▸ WHAT TO WORK ON: The result should be every line of the listing that contains "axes".

[STORED DATA — start]

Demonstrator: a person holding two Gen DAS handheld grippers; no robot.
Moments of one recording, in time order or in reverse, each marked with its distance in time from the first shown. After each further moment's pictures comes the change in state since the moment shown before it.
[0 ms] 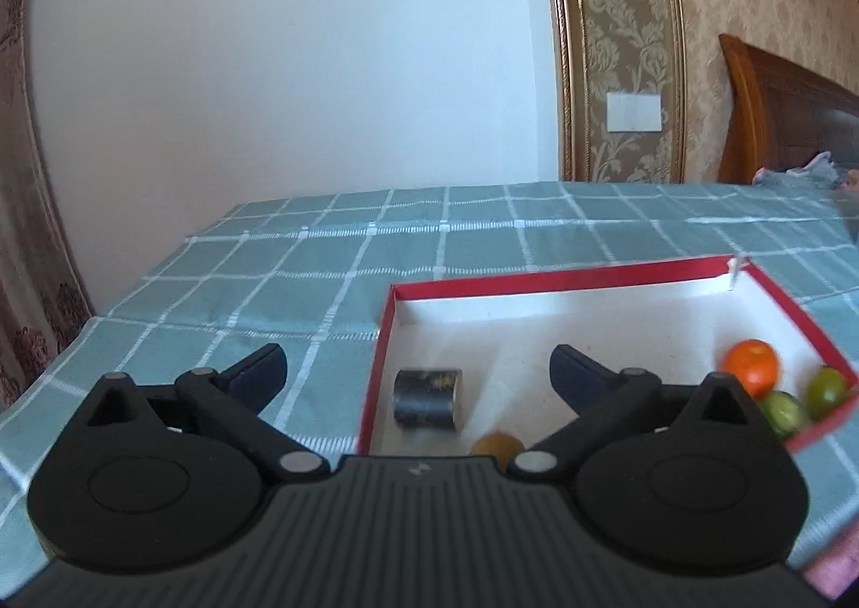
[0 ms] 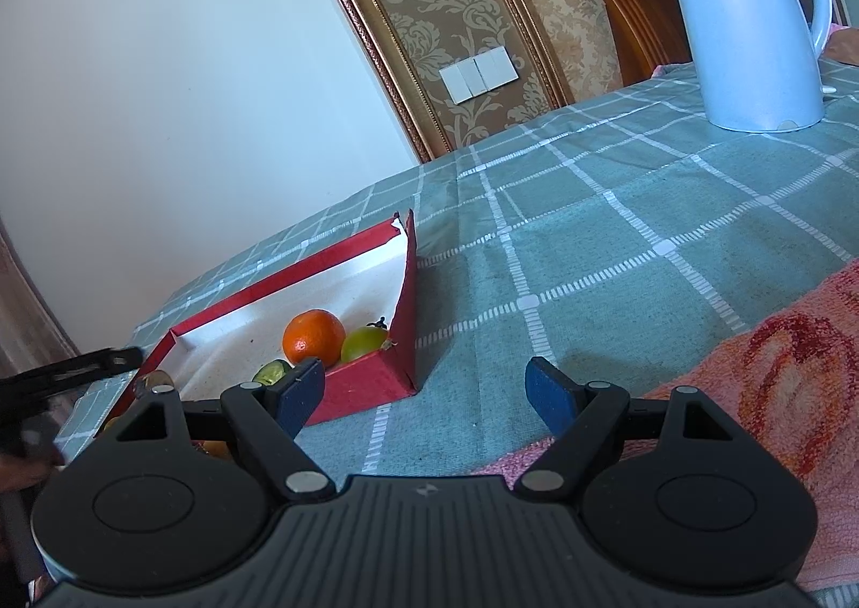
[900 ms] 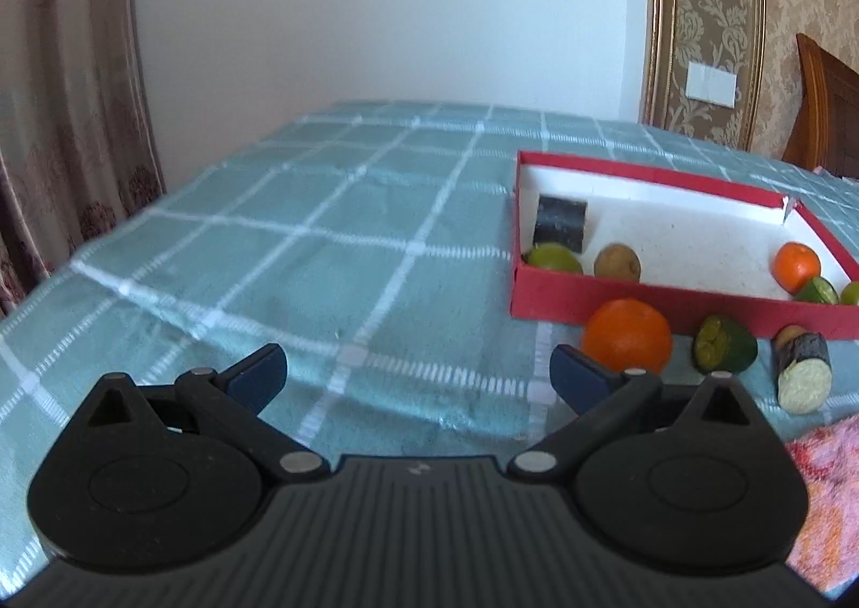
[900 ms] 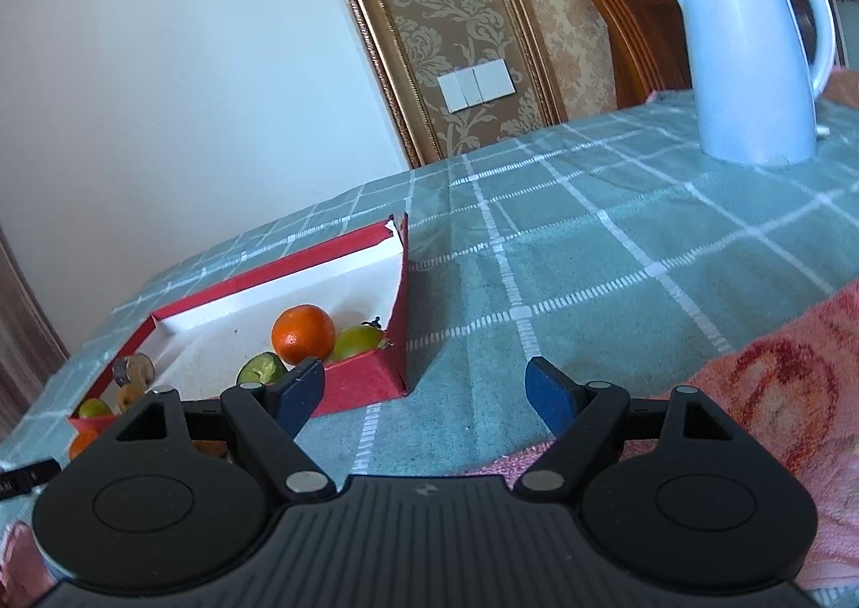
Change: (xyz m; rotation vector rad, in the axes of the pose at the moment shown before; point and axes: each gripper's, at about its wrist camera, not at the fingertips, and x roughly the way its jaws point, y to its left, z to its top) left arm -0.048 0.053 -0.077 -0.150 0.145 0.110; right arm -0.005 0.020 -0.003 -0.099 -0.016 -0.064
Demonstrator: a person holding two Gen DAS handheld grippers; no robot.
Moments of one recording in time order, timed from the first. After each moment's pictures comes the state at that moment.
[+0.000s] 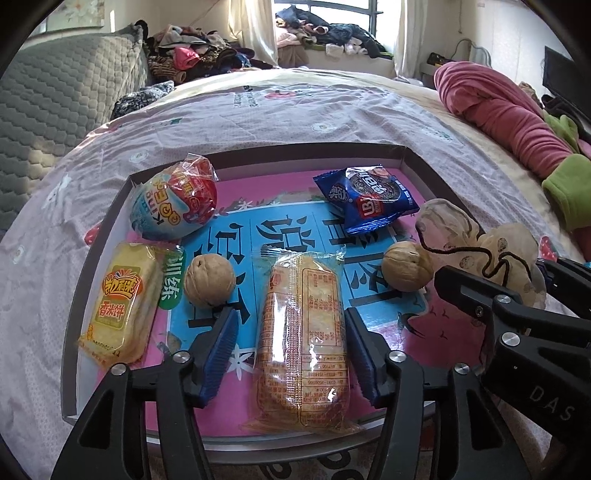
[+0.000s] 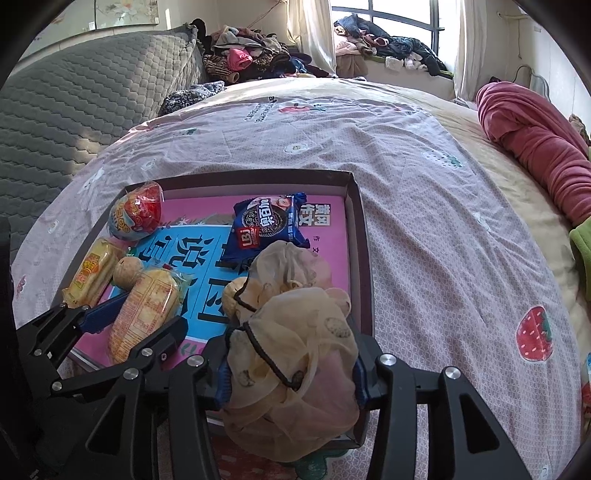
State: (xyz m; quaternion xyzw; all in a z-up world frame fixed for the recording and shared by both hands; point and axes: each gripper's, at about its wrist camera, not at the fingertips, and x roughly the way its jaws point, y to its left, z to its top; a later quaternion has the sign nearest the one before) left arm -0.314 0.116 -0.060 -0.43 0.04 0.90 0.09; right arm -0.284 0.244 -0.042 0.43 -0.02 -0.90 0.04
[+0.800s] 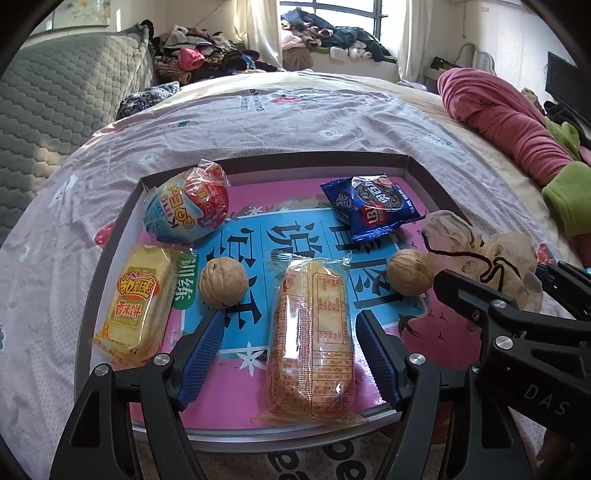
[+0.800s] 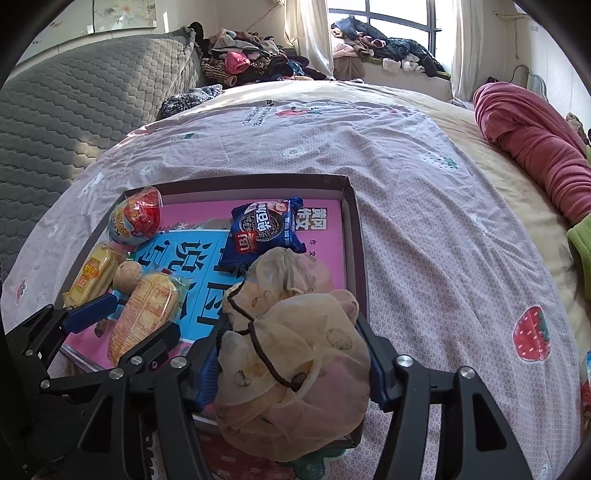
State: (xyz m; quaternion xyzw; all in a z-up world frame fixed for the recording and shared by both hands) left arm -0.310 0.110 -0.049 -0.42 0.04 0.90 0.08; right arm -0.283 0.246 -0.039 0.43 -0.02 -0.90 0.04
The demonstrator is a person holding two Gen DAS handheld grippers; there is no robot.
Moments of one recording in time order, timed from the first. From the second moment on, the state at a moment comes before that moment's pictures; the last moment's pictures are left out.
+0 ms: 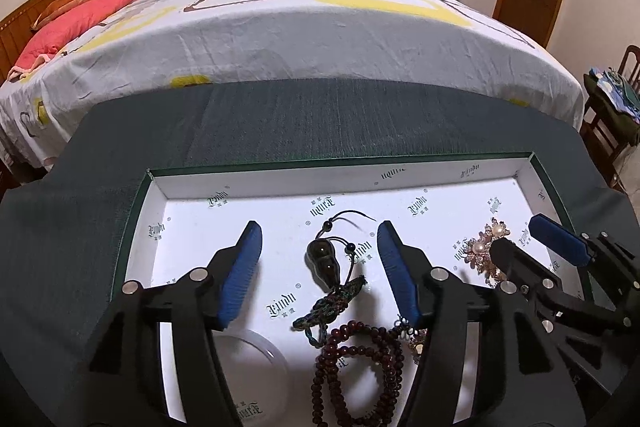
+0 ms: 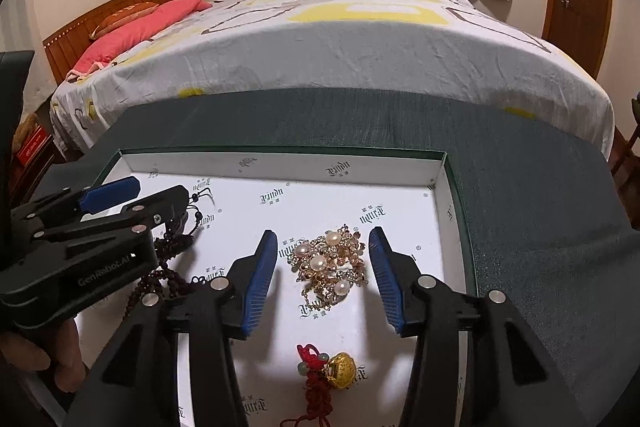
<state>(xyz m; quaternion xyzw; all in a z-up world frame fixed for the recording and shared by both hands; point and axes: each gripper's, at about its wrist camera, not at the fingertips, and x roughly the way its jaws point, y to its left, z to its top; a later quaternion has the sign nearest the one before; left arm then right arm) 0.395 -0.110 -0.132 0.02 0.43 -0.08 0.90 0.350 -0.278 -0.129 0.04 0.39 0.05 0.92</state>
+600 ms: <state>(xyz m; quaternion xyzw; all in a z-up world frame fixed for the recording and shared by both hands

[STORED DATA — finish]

▸ OUTPUT FOR THIS TASK:
Change: (xyz m; rotation vector rad, in the axes of the pose at the moment shown before; point and axes: each gripper's, at about its wrist camera, not at the fingertips, and x roughly the way its jaws point, y to its left, z to its top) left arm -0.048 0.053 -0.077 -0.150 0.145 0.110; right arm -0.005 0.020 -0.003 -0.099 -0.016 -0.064
State: (xyz m; quaternion xyzw; all in a z-up world frame fixed for the recording and shared by both hands; point and axes: each gripper's, at about its wrist camera, not at the fingertips, and x roughly the way its jaws point, y to its left, z to its top; a later quaternion has the sign nearest the one before) left arm -0.314 0.116 -0.060 -0.43 0.04 0.90 0.09; right arm -0.284 0.244 -0.042 0.43 -0.02 -0.90 0.04
<state>(xyz m; quaternion xyzw; all in a z-up world frame fixed for the recording and shared by both hands; point and axes: each gripper's, at about its wrist camera, not at the fingertips, and x roughly the way its jaws point, y to its left, z to its top; a later quaternion has the sign nearest the one before; left arm then right arm) 0.395 -0.110 -0.132 0.02 0.43 -0.08 0.90 0.350 -0.278 -0.129 0.04 0.39 0.05 0.92</state>

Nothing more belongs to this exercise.